DATA BELOW:
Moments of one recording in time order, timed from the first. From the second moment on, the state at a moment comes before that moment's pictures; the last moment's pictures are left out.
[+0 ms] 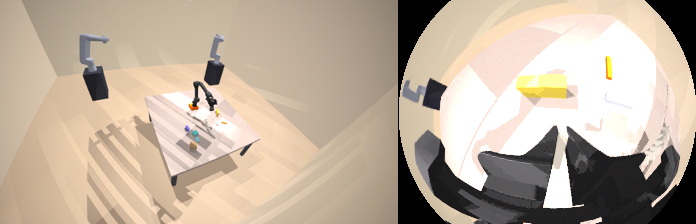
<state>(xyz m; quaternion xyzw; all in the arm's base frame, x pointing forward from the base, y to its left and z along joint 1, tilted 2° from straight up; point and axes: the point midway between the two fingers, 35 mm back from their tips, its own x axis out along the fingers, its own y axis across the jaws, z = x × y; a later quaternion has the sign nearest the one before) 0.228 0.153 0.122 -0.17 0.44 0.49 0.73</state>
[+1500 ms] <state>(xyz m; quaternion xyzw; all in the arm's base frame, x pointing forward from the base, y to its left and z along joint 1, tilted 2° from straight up) 0.197 0.113 0.125 -0.01 0.07 0.57 0.82</state>
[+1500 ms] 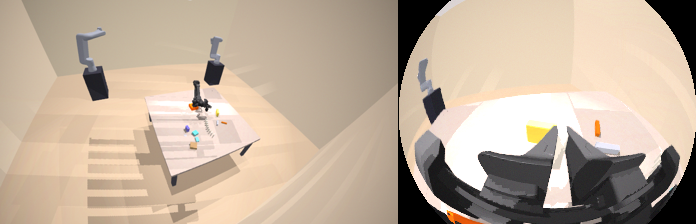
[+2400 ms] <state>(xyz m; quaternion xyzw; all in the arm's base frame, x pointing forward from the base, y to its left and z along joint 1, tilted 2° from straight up) 0.186 0.109 0.120 -0.01 0.03 0.58 0.82</state>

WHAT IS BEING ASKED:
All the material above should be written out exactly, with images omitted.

ANSWER FOR THE TASK:
Moments of one recording in time order, timed from the first. From the second moment on, the state at a moment comes before that moment's pictures; the last moment's pictures are left out.
[+0 ms] 
<state>(xyz m; quaternion xyzw; all in the arm's base frame, x pointing forward from the base, y to its left and z along joint 1, tilted 2° from straight up; point and axes: the point midway between the two fingers, 35 mm back from their tips, its own x axis out along the fingers, its own y axis across the jaws, z = x × y; a later quaternion has the sign nearest the one before) 0.228 0.153 0.122 -0.17 0.44 0.49 0.73</state>
[+1500 ms] <state>(xyz m; quaternion xyzw; all in the arm's base frame, x pointing forward from the base, y to its left and z along joint 1, tilted 2° from straight up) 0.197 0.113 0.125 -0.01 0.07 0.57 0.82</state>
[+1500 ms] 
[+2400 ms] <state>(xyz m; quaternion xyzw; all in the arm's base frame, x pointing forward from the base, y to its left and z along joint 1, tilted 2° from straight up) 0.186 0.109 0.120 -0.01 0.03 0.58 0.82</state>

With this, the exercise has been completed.